Section	Words	Keyword Overlap	Score	Included?
"See also."	2	-	0.0	No
Short stub, no keywords	20	0%	0.26	No
Medium paragraph	50	0%	0.35	Yes
Medium with keywords	50	100%	0.55	Yes
Full paragraph	200	0%	0.80	Yes
Full with keywords	200	100%	1.0	Yes

Fallback: If ALL sections across ALL retrieved articles are filtered, the agent falls back to using raw article.content for the source titles. This is a global fallback -- it only activates when the entire output is empty.

Step 8: Few-Shot Example Injection¶

Flag: enable_fewshot=True (default True)

Pack-specific examples are injected into the synthesis prompt before the question. These guide Claude to follow the pack's preferred answer format, citation style, and reasoning structure.

Example source:

The FewShotManager auto-detects examples from eval/questions.jsonl adjacent to pack.db. If not found, few-shot is silently disabled.

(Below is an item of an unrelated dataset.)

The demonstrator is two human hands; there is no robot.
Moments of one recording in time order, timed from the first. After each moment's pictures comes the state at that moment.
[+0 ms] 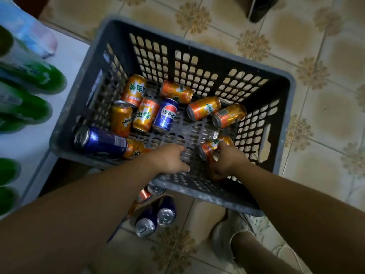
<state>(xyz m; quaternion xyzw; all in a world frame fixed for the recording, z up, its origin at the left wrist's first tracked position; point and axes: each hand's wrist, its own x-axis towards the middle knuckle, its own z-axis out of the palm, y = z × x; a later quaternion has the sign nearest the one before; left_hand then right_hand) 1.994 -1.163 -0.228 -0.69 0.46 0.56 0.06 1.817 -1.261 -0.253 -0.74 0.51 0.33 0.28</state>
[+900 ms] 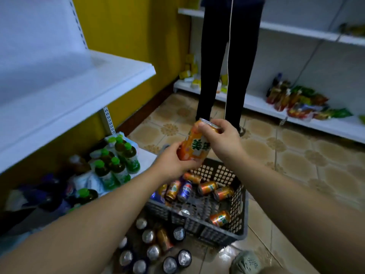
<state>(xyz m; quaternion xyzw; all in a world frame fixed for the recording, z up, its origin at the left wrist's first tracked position) 2.007 -1.043 0.154 -0.71 0.39 0.39 -0.44 1.889 -1.152 0.193 -0.71 0.41 -0.30 0.48</state>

Selection: The 2 most semantically similar examples to the current question are chosen via cosine similarity over example question embeddings (called with k=2 in the query pipeline).

Prompt structure:

Here are examples of high-quality answers:

=== Example 1 ===
Question: What does slices.Contains do?
Answer: slices.Contains reports whether v is present in s.
        E must satisfy the comparable constraint. [Source: slices_stdlib]

=== Example 2 ===
[...]

Now answer this question following the same pattern:
Question: [user's question]
Context: [retrieved sections]
Answer:

Step 9: Claude Synthesis¶

The assembled prompt -- containing retrieved context, few-shot examples, and the user's question -- is sent to Claude Opus for synthesis.

Model configuration:

Parameter	Value
Model	`claude-opus-4-6` (configurable via `synthesis_model`)
Max tokens	1024 (`SYNTHESIS_MAX_TOKENS`)
Temperature	Default (not overridden)

Response format:

{
    "answer": "Goroutine scheduling uses an M:N model where...",
    "sources": ["runtime_scheduling", "goroutines_overview"],
    "entities": ["goroutine", "OS thread", "work-stealing"],
    "facts": ["goroutines are multiplexed onto OS threads"],
    "cypher_query": "CALL QUERY_VECTOR_INDEX(...)",
    "query_type": "vector_search",
    "token_usage": {
        "input_tokens": 2847,
        "output_tokens": 312,
        "api_calls": 2
    }
}

Configuration Flags Summary¶

Flag	Default	What It Controls
`use_enhancements`	True	Master switch for all enhancement modules
`enable_reranker`	True	GraphReranker (degree centrality via RRF)
`enable_multidoc`	True	MultiDocSynthesizer (LINKS_TO expansion)
`enable_fewshot`	True	FewShotManager (example injection)
`enable_cross_encoder`	False	CrossEncoderReranker (joint scoring)
`enable_multi_query`	False	Multi-query retrieval (Haiku expansion)

Flag interaction

All enable_* flags are ignored when use_enhancements=False. The confidence gate and content quality scoring are always active regardless of use_enhancements.

Latency Breakdown¶

Baseline (use_enhancements=False):
  Vector search:       ~100ms
  Synthesis:           ~150ms
  ─────────────────────────
  Total:               ~250ms

Balanced (default):
  Vector search:       ~100ms
  GraphReranker:       ~50ms   (degree centrality)
  MultiDocSynthesizer: ~300ms  (LINKS_TO traversal)
  FewShotManager:      ~20ms   (example retrieval)
  Synthesis:           ~200ms  (larger context)
  ─────────────────────────
  Total:               ~670ms

Maximum Quality:
  Multi-query:         ~250ms  (1 Haiku + 2 extra searches)
  Cross-encoder:       ~50ms   (10 candidates on CPU)
  GraphReranker:       ~50ms
  MultiDocSynthesizer: ~300ms
  FewShotManager:      ~20ms
  Synthesis:           ~200ms
  ─────────────────────────
  Total:               ~870ms

All configurations remain well under 1 second for typical queries.